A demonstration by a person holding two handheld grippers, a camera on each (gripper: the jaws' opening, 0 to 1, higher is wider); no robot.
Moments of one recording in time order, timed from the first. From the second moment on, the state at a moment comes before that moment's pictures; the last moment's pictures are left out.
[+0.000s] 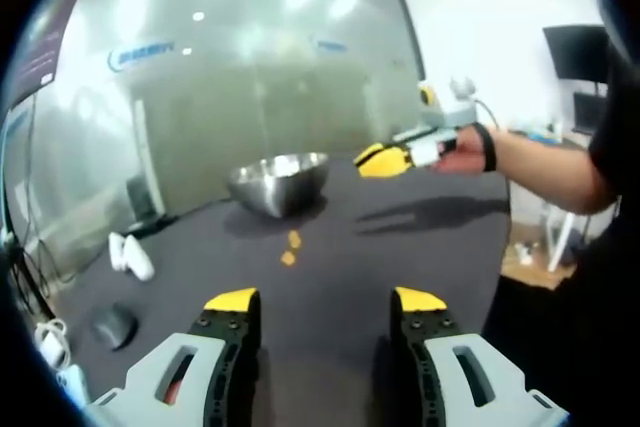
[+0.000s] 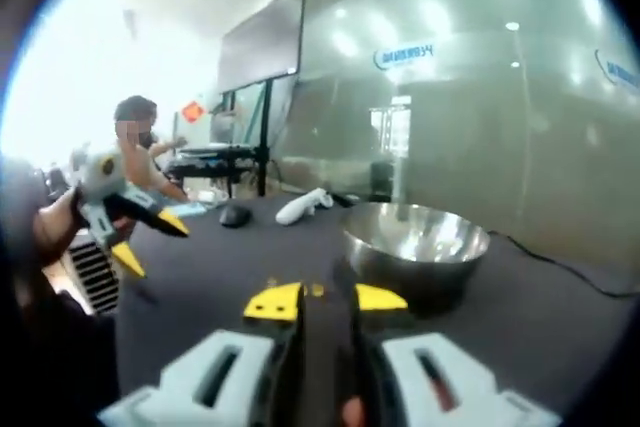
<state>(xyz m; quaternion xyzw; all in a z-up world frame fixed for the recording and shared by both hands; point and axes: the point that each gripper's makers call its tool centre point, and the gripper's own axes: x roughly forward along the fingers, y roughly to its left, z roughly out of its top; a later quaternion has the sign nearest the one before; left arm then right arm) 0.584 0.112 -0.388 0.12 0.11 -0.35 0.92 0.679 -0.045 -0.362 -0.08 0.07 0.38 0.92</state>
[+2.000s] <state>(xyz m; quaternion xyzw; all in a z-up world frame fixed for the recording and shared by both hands) 0.584 0.124 -0.395 0.12 0.12 -0.34 0.93 0.707 0.083 -0.429 -0.12 0.14 0.47 0.86</state>
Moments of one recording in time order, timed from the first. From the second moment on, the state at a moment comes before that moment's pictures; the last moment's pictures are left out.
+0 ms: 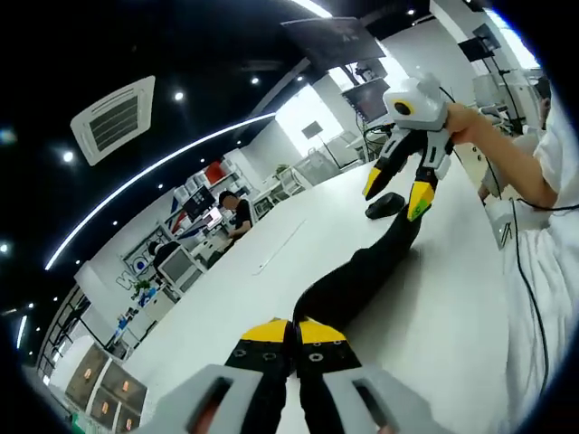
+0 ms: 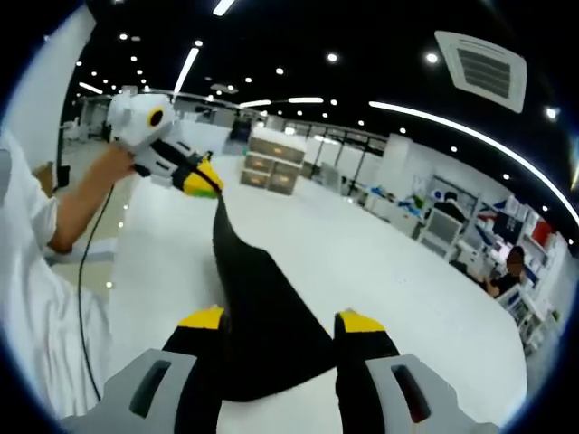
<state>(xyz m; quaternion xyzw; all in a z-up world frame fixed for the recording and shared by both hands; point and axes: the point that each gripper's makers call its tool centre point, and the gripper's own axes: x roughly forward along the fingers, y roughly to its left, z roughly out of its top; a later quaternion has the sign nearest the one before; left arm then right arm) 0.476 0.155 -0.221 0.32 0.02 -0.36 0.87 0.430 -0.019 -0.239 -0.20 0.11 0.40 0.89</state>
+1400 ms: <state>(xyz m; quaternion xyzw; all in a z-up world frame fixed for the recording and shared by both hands) 0.469 0.151 -0.221 0.32 0.02 -0.36 0.87 0.379 0.056 -0.211 -0.26 0.04 0.44 0.86</state>
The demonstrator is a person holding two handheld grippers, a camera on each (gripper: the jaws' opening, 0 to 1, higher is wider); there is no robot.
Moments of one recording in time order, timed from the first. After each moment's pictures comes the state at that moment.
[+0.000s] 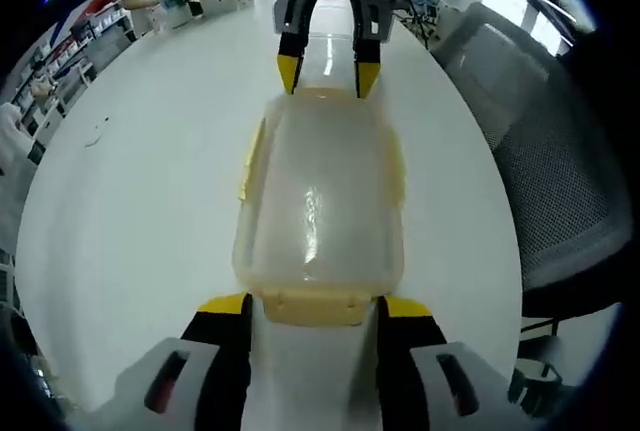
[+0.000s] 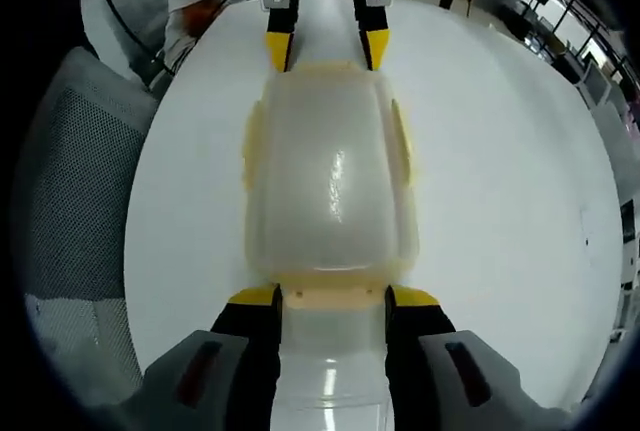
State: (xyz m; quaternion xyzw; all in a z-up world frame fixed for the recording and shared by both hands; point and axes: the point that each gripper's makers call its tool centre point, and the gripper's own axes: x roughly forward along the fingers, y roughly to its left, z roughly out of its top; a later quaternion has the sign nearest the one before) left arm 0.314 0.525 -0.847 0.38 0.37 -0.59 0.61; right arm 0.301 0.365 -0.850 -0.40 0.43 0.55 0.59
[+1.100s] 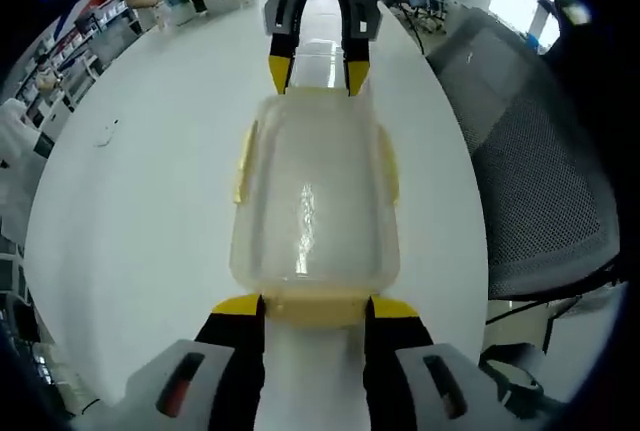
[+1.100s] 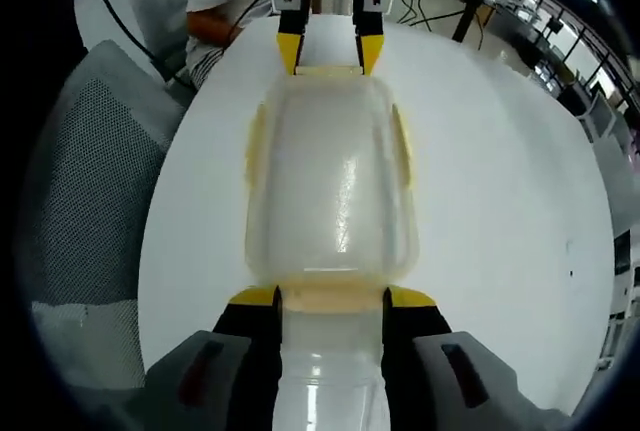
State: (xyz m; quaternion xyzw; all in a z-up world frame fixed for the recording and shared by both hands) left arm 0.293 0.532 -0.803 0.38 0.39 -0.56 0.62; right arm 0.296 0.371 -0.811 -0.41 0.37 0.59 0.59
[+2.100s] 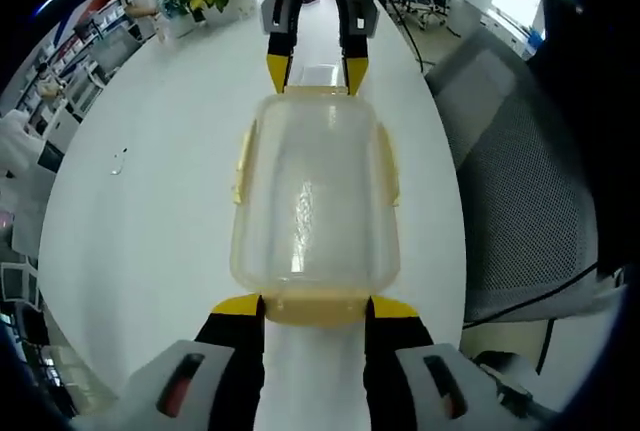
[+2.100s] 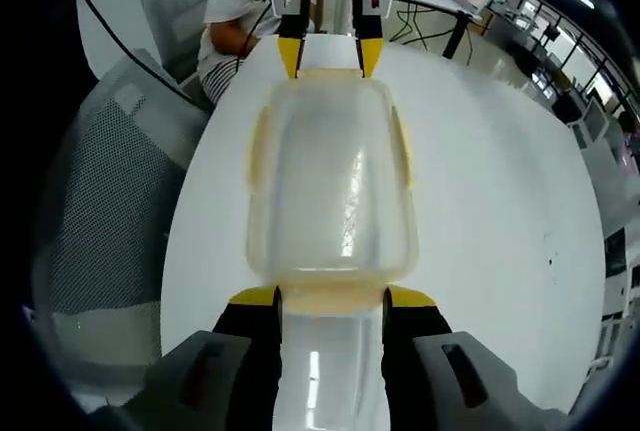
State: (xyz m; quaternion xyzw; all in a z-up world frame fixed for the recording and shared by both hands) left arm 0.292 0.494 -0.761 0.40 0.39 -0.55 0.62; right arm 0.293 0.332 -0.773 -0.40 0.36 0.59 0.59
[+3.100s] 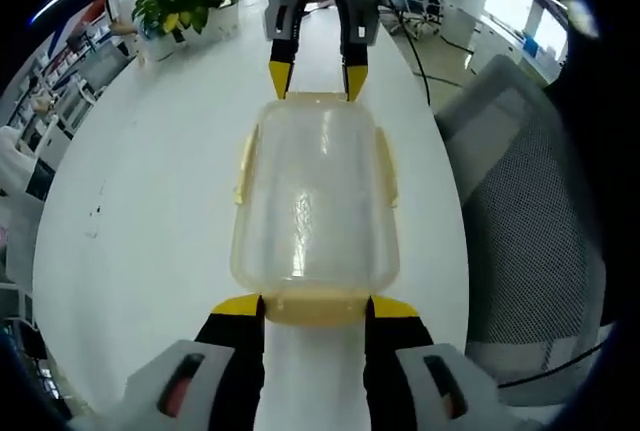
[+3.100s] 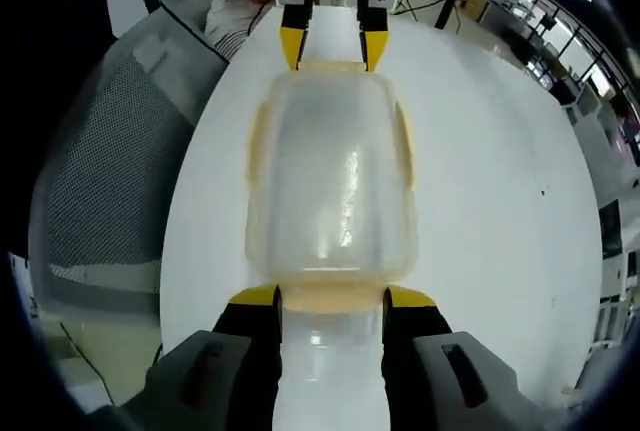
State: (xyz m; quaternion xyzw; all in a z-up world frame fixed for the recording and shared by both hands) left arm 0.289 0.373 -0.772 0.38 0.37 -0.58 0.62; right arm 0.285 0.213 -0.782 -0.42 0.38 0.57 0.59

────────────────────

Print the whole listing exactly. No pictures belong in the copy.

Exercise response:
A demonstration by a person holding two handheld grippers, a camera on each (gripper: the jaws' opening, 0 to 1, higher is wider); no robot.
Moments of one recording in time order, timed from the first. From the second moment on, the state at a moment comes before that moment's pictures; the last moment's pictures are left out.
[+0.000s] 
[+0.000s] 
<state>(xyz m; quaternion xyzw; all in a z-up world frame fixed for the recording and shared by both hands; point and axes: the point that each gripper's makers call its tool centre point, and the gripper's own axes: x roughly forward along the fingers, y roughly to its left, z roughly out of its top; a later quaternion has the sign nearest the one before; left arm then right arm) 0.584 0.112 -0.388 0.12 0.11 -0.35 0.92 0.679 -0.045 -0.362 -0.08 0.07 0.38 0.92</state>
[+2.000s] <state>(xyz m; quaternion xyzw; all in a z-up world frame fixed for the recording and shared by both hands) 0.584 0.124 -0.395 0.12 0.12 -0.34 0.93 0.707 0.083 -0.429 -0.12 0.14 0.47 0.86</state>
Moments of one recording in time order, timed from the first. From the second moment on, the state at a moment comes before that moment's pictures; the last moment's pictures are left out.
+0 ms: 
+0 ms: 
<state>(xyz m; quaternion xyzw; all in a z-up world frame fixed for the recording and shared by both hands; point and axes: the point that each gripper's makers call its tool centre point, and the gripper's own axes: x roughly forward along the fingers, y roughly to its left, z roughly out of its top; a later quaternion has the sign nearest the one before; left arm then right arm) 0.476 0.155 -0.221 0.32 0.02 -0.36 0.87 0.430 -0.019 -0.239 -0.20 0.11 0.40 0.89</state>
+1400 ms: <state>(xyz m; quaternion xyzw; all in a z-up world frame fixed for the recording and shared by both hands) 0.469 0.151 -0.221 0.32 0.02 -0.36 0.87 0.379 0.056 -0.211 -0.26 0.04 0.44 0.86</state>
The demonstrator is a person holding two handheld grippers, a camera on each (gripper: the jaws' opening, 0 to 1, higher is wider); there is no robot.
Moments of one recording in time order, timed from the first. After each moment's pictures comes the state at that moment.
[+0.000s] 
[+0.000s] 
State: (xyz m; quaternion xyzw; all in a z-up world frame fixed for the recording and shared by both hands; point and axes: the point that each gripper's makers call its tool centre point, and the gripper's own axes: x roughly forward along the fingers, y roughly to its left, z roughly out of its top; a later quaternion has the sign nearest the one before) left arm 0.314 0.525 -0.847 0.38 0.37 -0.59 0.61; right arm 0.301 0.365 -0.850 -0.40 0.43 0.55 0.59
[+1.100s] 
[+1.100s] 
State: (xyz m; quaternion xyzw; all in a z-up world frame fixed for the recording and shared by both hands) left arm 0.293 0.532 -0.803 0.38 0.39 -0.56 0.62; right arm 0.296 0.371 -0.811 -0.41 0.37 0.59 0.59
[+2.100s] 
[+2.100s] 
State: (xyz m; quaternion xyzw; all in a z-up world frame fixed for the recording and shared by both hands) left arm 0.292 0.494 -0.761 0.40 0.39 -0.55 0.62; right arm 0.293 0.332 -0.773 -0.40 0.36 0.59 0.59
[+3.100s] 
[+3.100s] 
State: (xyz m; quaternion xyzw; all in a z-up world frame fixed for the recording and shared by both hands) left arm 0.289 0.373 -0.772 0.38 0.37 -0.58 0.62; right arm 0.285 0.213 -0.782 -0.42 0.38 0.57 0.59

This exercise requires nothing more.